Dahl Andrew, Iotchkova Valentina, Baud Amelie, Johansson Åsa, Gyllensten Ulf, Soranzo Nicole, Mott Richard, Kranis Andreas, Marchini Jonathan
Wellcome Trust Centre for Human Genetics, University of Oxford, Oxford, UK.
Human Genetics, Wellcome Trust Sanger Institute, Wellcome Trust Genome Campus, Hinxton, UK.
Nat Genet. 2016 Apr;48(4):466-72. doi: 10.1038/ng.3513. Epub 2016 Feb 22.
Genetic association studies have yielded a wealth of biological discoveries. However, these studies have mostly analyzed one trait and one SNP at a time, thus failing to capture the underlying complexity of the data sets. Joint genotype-phenotype analyses of complex, high-dimensional data sets represent an important way to move beyond simple genome-wide association studies (GWAS) with great potential. The move to high-dimensional phenotypes will raise many new statistical problems. Here we address the central issue of missing phenotypes in studies with any level of relatedness between samples. We propose a multiple-phenotype mixed model and use a computationally efficient variational Bayesian algorithm to fit the model. On a variety of simulated and real data sets from a range of organisms and trait types, we show that our method outperforms existing state-of-the-art methods from the statistics and machine learning literature and can boost signals of association.

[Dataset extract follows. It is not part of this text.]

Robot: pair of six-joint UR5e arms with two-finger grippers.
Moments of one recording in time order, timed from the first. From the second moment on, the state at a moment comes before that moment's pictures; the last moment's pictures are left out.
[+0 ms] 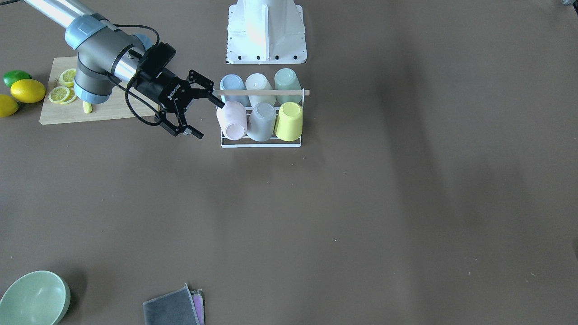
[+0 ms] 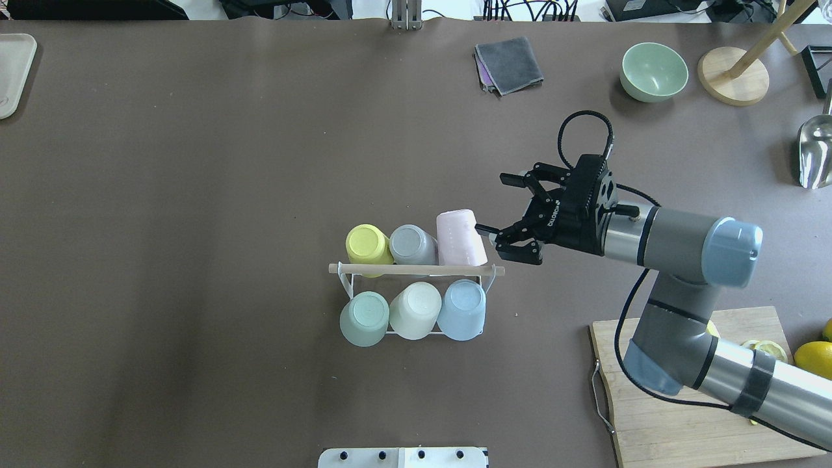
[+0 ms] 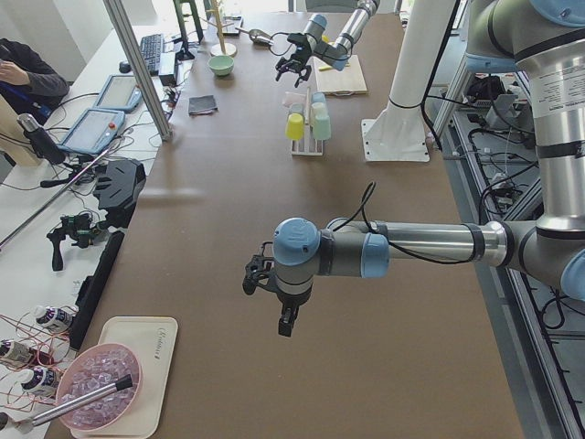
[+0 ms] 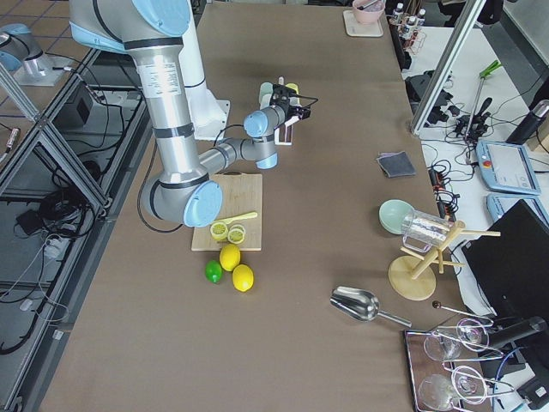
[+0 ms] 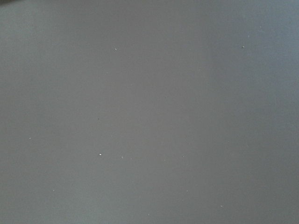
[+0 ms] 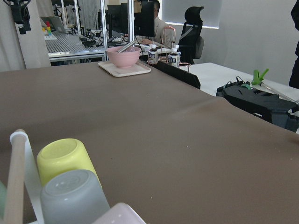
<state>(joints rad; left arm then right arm) -1.61 -1.33 -1.83 -1.58 -2.33 0.22 0.59 -1.30 1.63 -0.13 1.74 0.38</state>
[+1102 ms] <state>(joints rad) -1.61 -1.33 -1.82 -1.59 -2.33 0.21 1.11 -1.49 1.66 -0.93 2.40 0.68</state>
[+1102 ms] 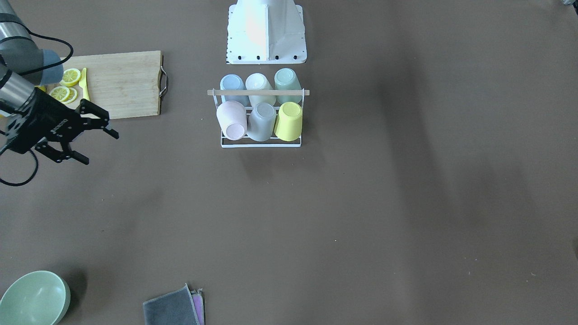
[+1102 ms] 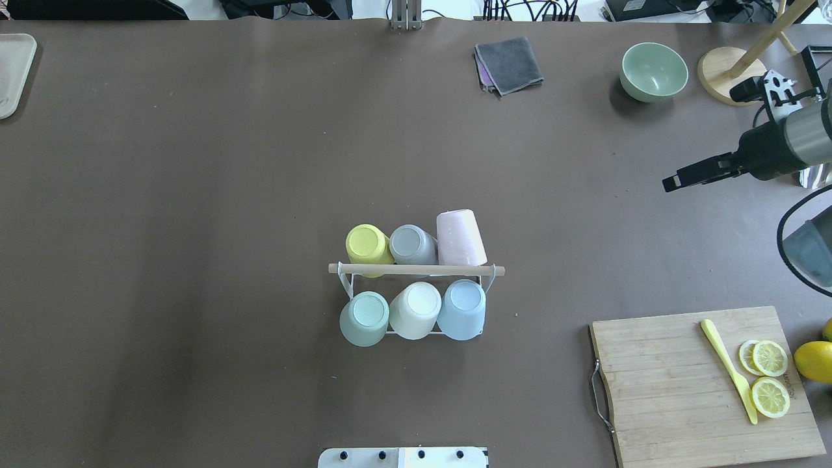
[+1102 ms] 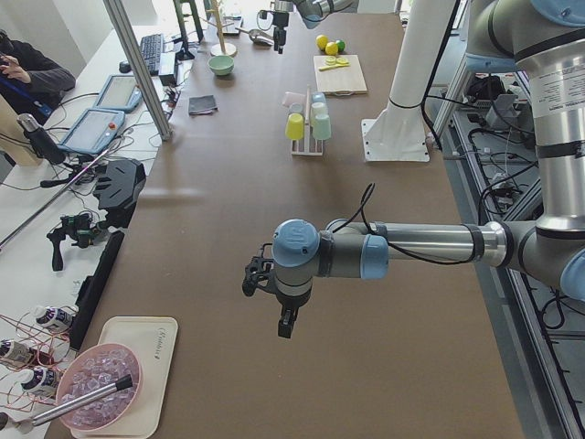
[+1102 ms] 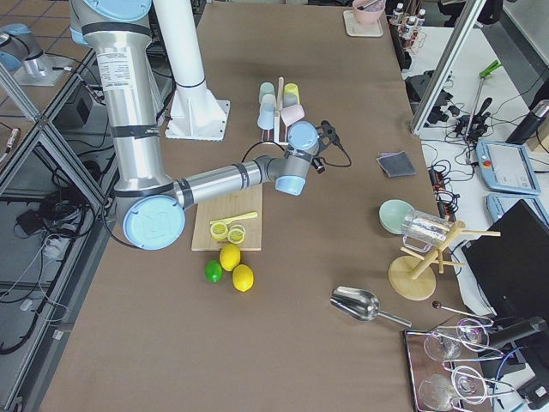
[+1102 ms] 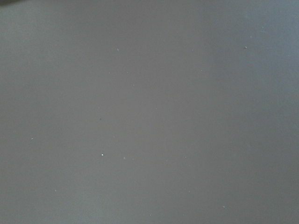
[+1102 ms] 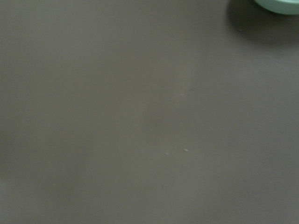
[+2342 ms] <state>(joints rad) -1.61 -1.34 -1.80 -1.59 -2.33 0.21 1.35 -1.65 1.67 -1.51 2.25 0.28</state>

基因关联研究已经产生了大量生物学发现。然而,这些研究大多一次只分析一个性状和一个单核苷酸多态性(SNP),因此未能捕捉到数据集潜在的复杂性。对复杂的高维数据集进行联合基因型-表型分析是超越简单全基因组关联研究(GWAS)的重要途径,具有巨大潜力。转向高维表型会引发许多新的统计问题。在此,我们解决样本间具有任何亲缘关系水平的研究中缺失表型这一核心问题。我们提出了一种多表型混合模型,并使用计算效率高的变分贝叶斯算法来拟合该模型。在来自一系列生物体和性状类型的各种模拟和真实数据集上,我们表明我们的方法优于统计学和机器学习文献中现有的最先进方法,并且可以增强关联信号。